*SUPPLIED DATA*.
◆ ◆ ◆ ◆ ◆

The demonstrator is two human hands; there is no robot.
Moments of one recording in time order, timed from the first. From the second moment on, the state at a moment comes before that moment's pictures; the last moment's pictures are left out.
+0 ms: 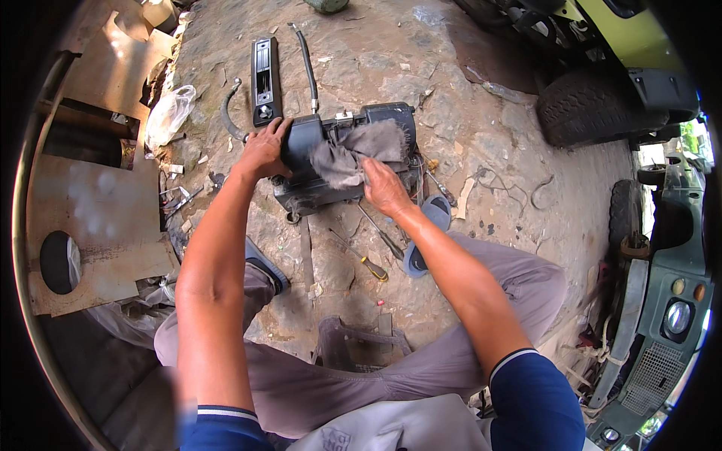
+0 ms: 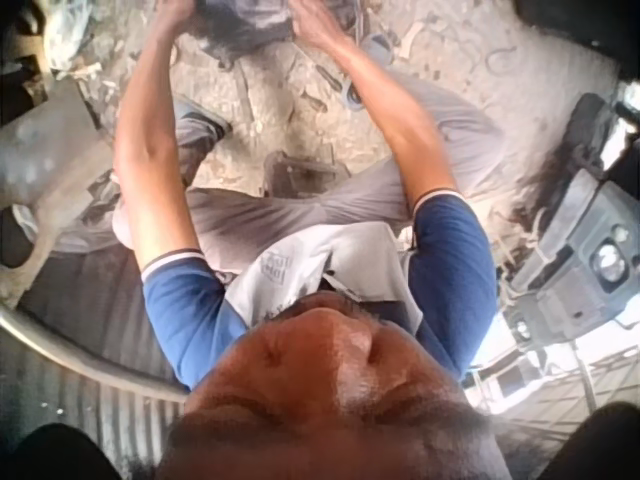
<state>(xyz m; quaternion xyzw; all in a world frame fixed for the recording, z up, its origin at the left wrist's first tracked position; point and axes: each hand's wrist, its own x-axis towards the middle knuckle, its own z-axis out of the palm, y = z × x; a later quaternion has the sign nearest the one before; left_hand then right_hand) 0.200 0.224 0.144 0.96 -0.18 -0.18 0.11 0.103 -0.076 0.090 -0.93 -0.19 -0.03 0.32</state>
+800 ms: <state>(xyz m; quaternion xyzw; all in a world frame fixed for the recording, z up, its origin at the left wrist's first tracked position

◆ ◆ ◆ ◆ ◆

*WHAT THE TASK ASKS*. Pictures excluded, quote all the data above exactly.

*WRITTEN SOLUTION*.
The demonstrator is two human hands; there is no robot.
Moments of one recording in time order, timed from the first. From the second moment on, the state at a moment comes before that moment's pictures; the last moment's pictures are left out.
+0 ms: 
+0 ms: 
<state>(xyz m; quaternion xyzw; all in a world frame fixed for the recording, z up, its origin at the left wrist's first tracked position; point and axes: each hand's wrist, its own x-axis towards the middle knuckle, its own z-axis out of the palm, y = z × x; a later quaternion has the sign nearest the one before; left_hand then right_hand) 0.200 0.224 0.144 0.96 -0.18 -0.18 0.11 0.103 -0.076 0.090 -0.93 -0.19 -0.03 0.32</state>
+800 ms: <state>(xyz m; quaternion xyzw; all in a world frame fixed for the recording, z up, its origin at the left wrist's first tracked position

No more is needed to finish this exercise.